O jogo duplo de Pussy não o impede, entretanto, de participar, com Tony, na execução de um dos rapazes que disparou sobre Christopher. O problema é que alguém reconhece Tony, quando ele está a arrastar o corpo. Por momentos, Tony fica aflito: a acusação de assassínio poderia pôr fim à sua promissora carreira. No entanto, quando a testemunha se apercebe quem é Tony Soprano, tem um ataque súbito de amnésia. Conveniente.

A Dra. Melfi lida cada vez pior com as sessões de psicoterapia com Tony, e começa a meter-se na vodka. Janice e Richie preparam o casamento – até já têm casa. Mas os negócios de Richie correm mal, porque Tony o detesta e o despreza. Corrado (Vincent Pastore), tio de Tony, joga com um pau de dois bicos: por um lado, incita Richie a enfrentar Tony, por outro, diz a Tony que Richie o quer destronar.

Janice acicata Richie: tu é que devias ser o chefe. Richie dá-lhe um soco e ela dá-lhe dois tiros. Sem o saber, Janice fez um grande favor a Tony. O que vale é que Tony, tudo resolve: com a ajuda de Chistropher e de Furio, levam o corpo para a fábrica de salsichas e cortam-no aos bocadinhos. Janice parte para Seattle e Tony respira de alívio.

No último episódio, Tony, na ressaca de uma gastroenterite que lhe provoca vómitos e diarreia de arrasar, sonha – um sonho provocado pela febre, um sonho onde estão todos os seus capangas. E, de repente, nesse sonho, Pussy desaparece. Tony acorda do sonho com a convicção de que Pussy é um delator. Junta os tipos do costume: Paulie e Sal, vai buscar Pussy e vão todos dar um passeio de barco, do qual, Pussy já não voltará.

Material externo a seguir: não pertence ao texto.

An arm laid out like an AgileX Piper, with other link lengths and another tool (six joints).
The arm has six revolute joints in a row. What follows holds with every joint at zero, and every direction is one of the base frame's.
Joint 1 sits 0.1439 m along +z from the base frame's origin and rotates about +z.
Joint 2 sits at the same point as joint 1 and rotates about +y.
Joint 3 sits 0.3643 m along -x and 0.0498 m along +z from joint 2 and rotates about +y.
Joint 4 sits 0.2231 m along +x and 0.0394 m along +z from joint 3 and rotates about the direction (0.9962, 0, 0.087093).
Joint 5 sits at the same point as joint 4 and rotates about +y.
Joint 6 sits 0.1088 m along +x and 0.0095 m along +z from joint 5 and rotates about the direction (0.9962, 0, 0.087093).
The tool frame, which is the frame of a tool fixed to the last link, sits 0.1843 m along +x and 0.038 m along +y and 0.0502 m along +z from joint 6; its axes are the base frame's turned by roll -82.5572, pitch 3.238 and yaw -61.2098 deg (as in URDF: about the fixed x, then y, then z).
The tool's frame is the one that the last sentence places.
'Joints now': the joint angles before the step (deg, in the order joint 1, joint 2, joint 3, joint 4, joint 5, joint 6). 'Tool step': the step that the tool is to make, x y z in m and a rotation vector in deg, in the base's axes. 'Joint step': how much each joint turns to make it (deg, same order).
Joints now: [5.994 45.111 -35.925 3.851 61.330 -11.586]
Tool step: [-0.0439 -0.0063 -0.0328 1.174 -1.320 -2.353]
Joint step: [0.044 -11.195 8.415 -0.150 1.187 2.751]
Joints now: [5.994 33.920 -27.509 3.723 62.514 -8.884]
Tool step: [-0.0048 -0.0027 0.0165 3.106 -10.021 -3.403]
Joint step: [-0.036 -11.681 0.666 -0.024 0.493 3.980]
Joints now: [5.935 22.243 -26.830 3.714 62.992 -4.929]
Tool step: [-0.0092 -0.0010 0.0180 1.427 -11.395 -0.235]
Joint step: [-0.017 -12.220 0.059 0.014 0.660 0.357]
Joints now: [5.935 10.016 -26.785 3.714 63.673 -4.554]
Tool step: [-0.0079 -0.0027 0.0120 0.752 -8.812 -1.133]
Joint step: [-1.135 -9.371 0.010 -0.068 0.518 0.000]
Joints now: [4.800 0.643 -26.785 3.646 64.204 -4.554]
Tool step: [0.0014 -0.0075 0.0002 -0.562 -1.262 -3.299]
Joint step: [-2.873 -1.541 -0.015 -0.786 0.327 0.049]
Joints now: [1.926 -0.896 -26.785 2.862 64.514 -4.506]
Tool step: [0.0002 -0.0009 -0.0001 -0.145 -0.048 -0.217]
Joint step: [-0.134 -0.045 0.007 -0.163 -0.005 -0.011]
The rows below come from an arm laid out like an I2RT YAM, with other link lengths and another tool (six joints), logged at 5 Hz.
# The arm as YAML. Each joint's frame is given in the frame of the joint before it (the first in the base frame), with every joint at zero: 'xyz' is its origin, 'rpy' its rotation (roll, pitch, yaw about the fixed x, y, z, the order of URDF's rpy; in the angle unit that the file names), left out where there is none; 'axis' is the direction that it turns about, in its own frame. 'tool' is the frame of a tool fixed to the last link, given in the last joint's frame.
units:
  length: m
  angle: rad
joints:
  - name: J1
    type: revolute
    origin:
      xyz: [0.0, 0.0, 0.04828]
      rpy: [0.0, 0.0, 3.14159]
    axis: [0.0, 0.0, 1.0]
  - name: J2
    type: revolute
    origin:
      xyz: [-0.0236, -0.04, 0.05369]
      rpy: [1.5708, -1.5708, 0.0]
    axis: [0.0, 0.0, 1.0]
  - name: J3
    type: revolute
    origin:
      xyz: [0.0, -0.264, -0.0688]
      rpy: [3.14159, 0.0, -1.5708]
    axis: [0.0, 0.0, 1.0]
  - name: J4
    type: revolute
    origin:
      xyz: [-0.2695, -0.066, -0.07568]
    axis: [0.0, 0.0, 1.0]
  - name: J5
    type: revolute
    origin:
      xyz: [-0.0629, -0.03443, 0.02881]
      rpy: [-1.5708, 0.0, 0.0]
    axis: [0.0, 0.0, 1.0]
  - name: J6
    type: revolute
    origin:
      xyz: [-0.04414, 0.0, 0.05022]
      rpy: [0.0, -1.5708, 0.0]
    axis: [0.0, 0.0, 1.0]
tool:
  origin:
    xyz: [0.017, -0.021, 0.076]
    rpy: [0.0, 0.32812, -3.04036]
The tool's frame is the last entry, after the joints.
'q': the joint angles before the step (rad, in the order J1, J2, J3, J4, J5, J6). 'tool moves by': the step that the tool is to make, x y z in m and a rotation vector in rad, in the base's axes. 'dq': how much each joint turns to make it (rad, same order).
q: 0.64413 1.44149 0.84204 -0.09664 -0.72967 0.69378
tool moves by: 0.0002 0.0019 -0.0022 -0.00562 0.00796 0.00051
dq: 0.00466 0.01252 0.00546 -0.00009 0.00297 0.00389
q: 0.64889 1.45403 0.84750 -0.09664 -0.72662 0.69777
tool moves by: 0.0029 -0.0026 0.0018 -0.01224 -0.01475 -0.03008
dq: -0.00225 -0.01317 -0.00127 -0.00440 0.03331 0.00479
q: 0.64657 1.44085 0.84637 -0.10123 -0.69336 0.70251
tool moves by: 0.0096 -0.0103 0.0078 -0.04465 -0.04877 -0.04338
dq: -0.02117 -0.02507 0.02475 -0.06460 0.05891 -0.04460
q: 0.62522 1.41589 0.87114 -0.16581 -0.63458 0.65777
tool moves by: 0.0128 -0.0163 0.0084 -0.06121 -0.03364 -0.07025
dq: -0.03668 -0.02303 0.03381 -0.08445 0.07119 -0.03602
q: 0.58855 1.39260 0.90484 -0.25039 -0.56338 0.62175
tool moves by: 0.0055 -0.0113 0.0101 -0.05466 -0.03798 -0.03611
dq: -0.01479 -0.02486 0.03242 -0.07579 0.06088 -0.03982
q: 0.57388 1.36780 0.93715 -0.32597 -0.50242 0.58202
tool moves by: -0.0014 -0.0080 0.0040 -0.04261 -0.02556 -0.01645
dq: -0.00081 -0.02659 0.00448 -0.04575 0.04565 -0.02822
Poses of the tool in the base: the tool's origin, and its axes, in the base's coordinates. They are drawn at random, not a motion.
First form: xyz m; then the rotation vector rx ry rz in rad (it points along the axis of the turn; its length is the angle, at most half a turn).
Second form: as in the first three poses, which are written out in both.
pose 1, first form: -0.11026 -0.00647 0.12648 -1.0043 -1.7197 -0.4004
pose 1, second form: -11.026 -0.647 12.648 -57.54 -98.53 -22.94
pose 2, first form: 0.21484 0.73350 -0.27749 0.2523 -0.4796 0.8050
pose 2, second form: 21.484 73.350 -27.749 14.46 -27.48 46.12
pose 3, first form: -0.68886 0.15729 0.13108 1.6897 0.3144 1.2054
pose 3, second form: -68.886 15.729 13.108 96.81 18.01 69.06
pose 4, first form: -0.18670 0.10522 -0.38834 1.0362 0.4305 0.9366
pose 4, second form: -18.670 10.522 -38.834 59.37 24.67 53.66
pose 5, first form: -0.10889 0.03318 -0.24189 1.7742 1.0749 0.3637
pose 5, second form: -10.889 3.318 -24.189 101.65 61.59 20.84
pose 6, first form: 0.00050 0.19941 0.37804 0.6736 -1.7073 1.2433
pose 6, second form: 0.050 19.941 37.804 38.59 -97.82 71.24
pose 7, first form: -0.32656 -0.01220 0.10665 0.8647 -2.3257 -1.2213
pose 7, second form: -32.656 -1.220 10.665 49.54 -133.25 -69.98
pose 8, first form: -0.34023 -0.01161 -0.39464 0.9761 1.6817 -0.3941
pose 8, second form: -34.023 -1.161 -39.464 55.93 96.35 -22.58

A última cena da 2ª série de Sopranos é a cerimónia de graduação de Meadow. Na plateia, sorridentes, o pai, a mãe e o irmão – uma família orgulhosa pelo primeiro dos seus membros que consegue acabar o liceu.

Descrevi, sinteticamente, o argumento dos 13 episódios, para mostrar a riqueza da trama desta série. Para além das histórias que se vão cruzando, a série tem o mérito de nos mostrar como agem todos estes personagens: um clã de sociopatas que passam ao acto com muita facilidade, que roubam, ameaçam, destroem e matam, com a maior das facilidades e sem aparentes complexos de culpa.

Claro que são pessoas em situações limite mas, com as devidas distâncias, todas estas personagens me fazem lembrar pessoas que eu conheço.